Inhibition of XnGroEL binding to BBMV by different chitin
derivatives. A, detection of XnGroEL binding to BBMV after
chitinase treatment. The BBMV were incubated with chitinase followed by
incubation with XnGroEL, and the membrane proteins were processed and resolved
by SDS-PAGE as above. The gel was stained with Coomassie Blue; lane
1, untreated BBMV proteins; lane 2, treated with chitinase.

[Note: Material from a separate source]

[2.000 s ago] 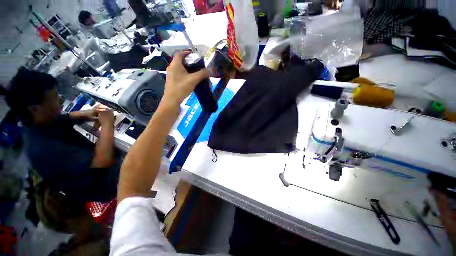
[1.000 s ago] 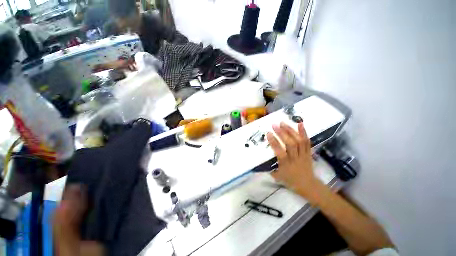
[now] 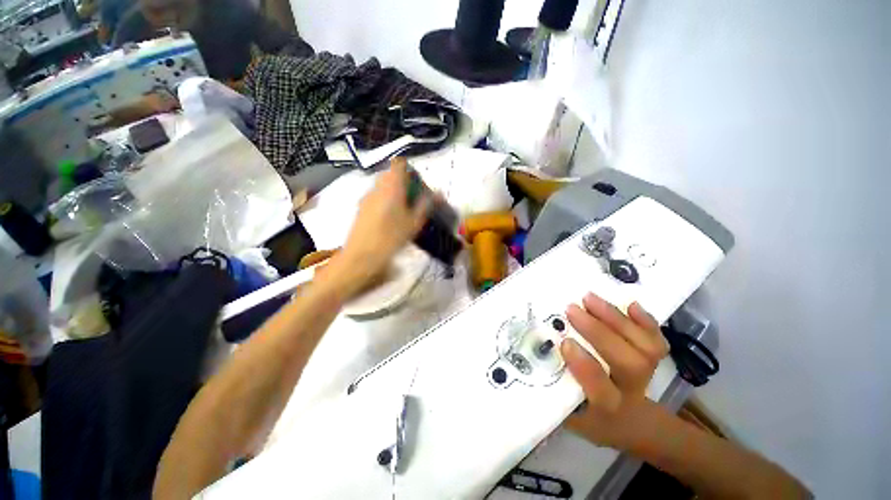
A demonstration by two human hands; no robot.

Samples in lanes 1 and 2 were blotted with anti-GroEL
antibodies after Western transfer; M, prestained markers; lane
3, untreated BBMV; lane 4, BBMV with chitinase and protease
inhibitor; lane 5, with chitinase, no protease inhibitor. B,
the binding assay mixture contained 20 μg of BBMV, 10 μg of XnGroEL, and
the competing compounds. 1, no inhibitory compound; 2, 3,
and 4, 0.05, 0.1, and 0.5 mg of solubilized chitin, respectively;
5, 1.0 mg of cellulose; 6, 1.0 mg of chitosan. C,
XnGroEL binding in the presence of lanes 1–5, 0, 50, 100, 150,
and 200 mm GalNAc, respectively (A); lanes
1–5, 0, 50, 100, 150, and 200 mm GlcNAc, respectively
(B), lanes 1–5, 0, 50, 100, 150, and 200 mm
diacetyl chitobiose, respectively (C), lanes 1–5, 0,
50, 75, 100, and 125 mm triacetyl chitotriose, respectively
(D); lanes 1–5, 0, 20, 40, 60 and 80 mm
hexaacetyl chitohexaose, respectively (E); loading control, BBM
blotted with antibody against N-aminopeptidase (F). The table shows
ID50 values calculated by plotting the integrated density values of
the bands shown in panel C. The experiments were repeated three
times, and data from one of the representative experiments are presented.